Cauley knows he could've been elsewhere under different circumstances. He chuckled at pictures of his four good PGA Tour friends, Jordan Spieth, Rickie Fowler, Smylie Kaufman and Justin Thomas, on a spring break jaunt - including a yacht - to Baker's Bay in the Bahamas. If Cauley continues his strong play at Harbour Town, he'll have just as good a time as his foursome of pals.
''I had to keep my shirt on today,'' he joked.
Donald got the ball rolling with his early 65. The former world No. 1 was frustrated at missing his second straight Masters last week and used it as motivation to once again batter Harbour Town.
''It's never fun to be sitting at home,'' Donald said of the Masters miss. ''But in a way, it motivates you. It gets the fire under you and you get a little bit more inspired.''
Donald has finished second four times and third twice in his past eight appearances at Harbour Town.

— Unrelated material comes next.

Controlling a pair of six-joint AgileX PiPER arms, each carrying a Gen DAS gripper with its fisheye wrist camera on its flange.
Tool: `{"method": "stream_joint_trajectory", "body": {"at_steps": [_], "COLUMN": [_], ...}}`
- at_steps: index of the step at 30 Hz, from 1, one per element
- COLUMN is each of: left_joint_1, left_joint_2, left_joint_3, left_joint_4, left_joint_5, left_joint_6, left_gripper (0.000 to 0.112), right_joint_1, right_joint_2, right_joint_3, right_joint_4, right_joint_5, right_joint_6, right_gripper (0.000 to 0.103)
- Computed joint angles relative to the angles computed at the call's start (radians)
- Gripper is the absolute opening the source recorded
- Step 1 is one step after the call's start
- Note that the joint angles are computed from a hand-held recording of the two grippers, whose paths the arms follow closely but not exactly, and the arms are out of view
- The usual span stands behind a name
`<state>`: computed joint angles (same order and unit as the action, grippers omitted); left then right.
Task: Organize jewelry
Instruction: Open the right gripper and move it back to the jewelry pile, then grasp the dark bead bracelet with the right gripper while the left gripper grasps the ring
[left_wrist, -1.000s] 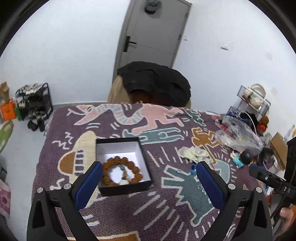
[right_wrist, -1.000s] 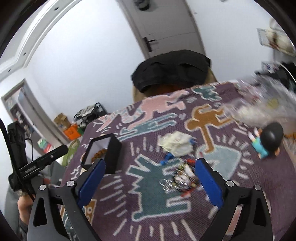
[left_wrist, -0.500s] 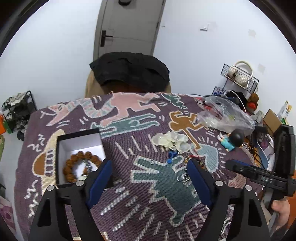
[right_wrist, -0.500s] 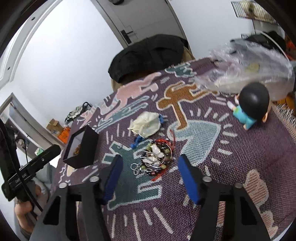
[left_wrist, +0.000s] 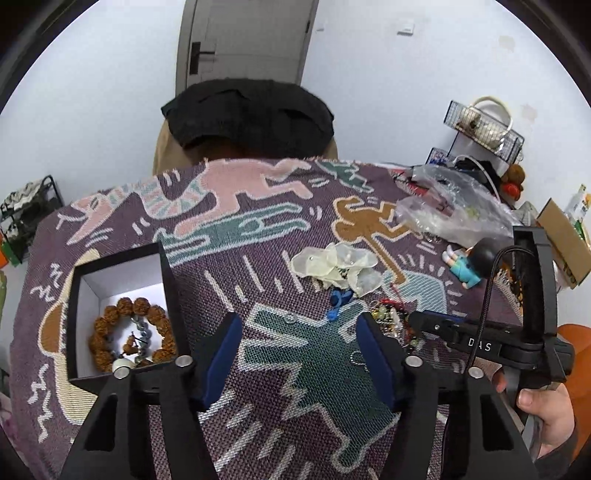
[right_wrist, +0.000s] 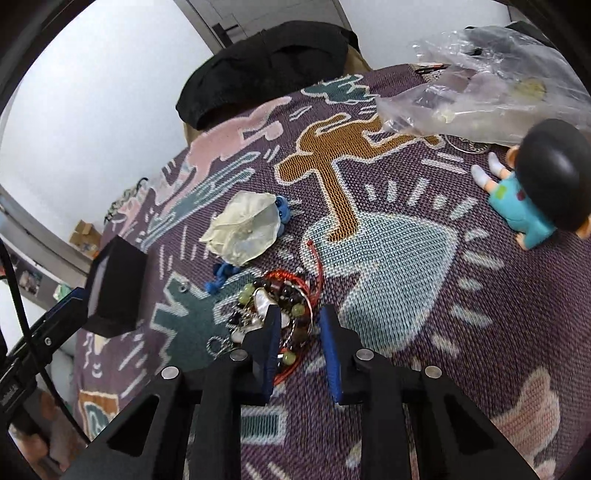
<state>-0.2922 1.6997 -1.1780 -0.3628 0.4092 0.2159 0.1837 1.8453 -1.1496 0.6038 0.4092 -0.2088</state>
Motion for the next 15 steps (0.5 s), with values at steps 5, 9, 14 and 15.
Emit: {"method": "stream_joint_trajectory", "body": {"at_steps": [5,9,14,15], "left_joint_1": [0.003,0.0,-0.021,-0.026], "left_joint_2": [0.047,0.078,0.123,0.133], "left_joint_3": [-0.034,-0.061,-0.114,-0.127], "left_joint_4": [-0.002,0.008,0.059,0.074], "left_joint_5": [0.013,0.022,0.039,0.046], "left_joint_6": [-0.007,-0.025,-0.078,-0.091], "left_gripper": [0.062,0.062,0.061,0.058], "right_joint_1": [0.029,0.011,-0.009,-0.015], "right_joint_2": [0.034,0.007,-0.085,-0.101], "right_joint_3": [-0.043,-0.014,0.067,0.077], "right_joint_4": [-0.161,-0.068,0.133,0.165], "right_joint_5": [0.011,-0.006,-0.042,-0.042], "right_joint_6": [0.116,0.012,-0.196,-0.229], "right_gripper": [0.016,0.01,0.009,0.009]}}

His 65 was the 20th time in 41 career rounds that Donald shot in the 60s at Harbour Town. It was also his eighth straight round under par here, closing in on the record of 11 in a row he already shares with Larry Nelson. Donald says there's no secret to his success here: Scramblers and those who manage their games well have as much of a chance as any long bomber at Harbour Town.
''The long hitters, it's taking driver out of their hands a lot,'' Donald said. ''So I feel like the playing field's leveled out.''
It also helps when many of the world's best don't show up. Just five of the world's top 25 are playing, starting with England's Tyrrell Hatton (No. 16) who shot a 69. Matt Kuchar, 17th in the world, is the best Masters finisher at the RBC Heritage, following a fourth at Augusta National with an opening 68.
Henley continued his strong recent play. He won in Houston two weeks ago simply to make the Masters, then finished in 11th in the major to earn an invite back to Augusta National in 2018. Henley said he put the clubs away Monday and Tuesday to rest up after arriving from Augusta. ''It's been a whirlwind the last two weeks,'' he said.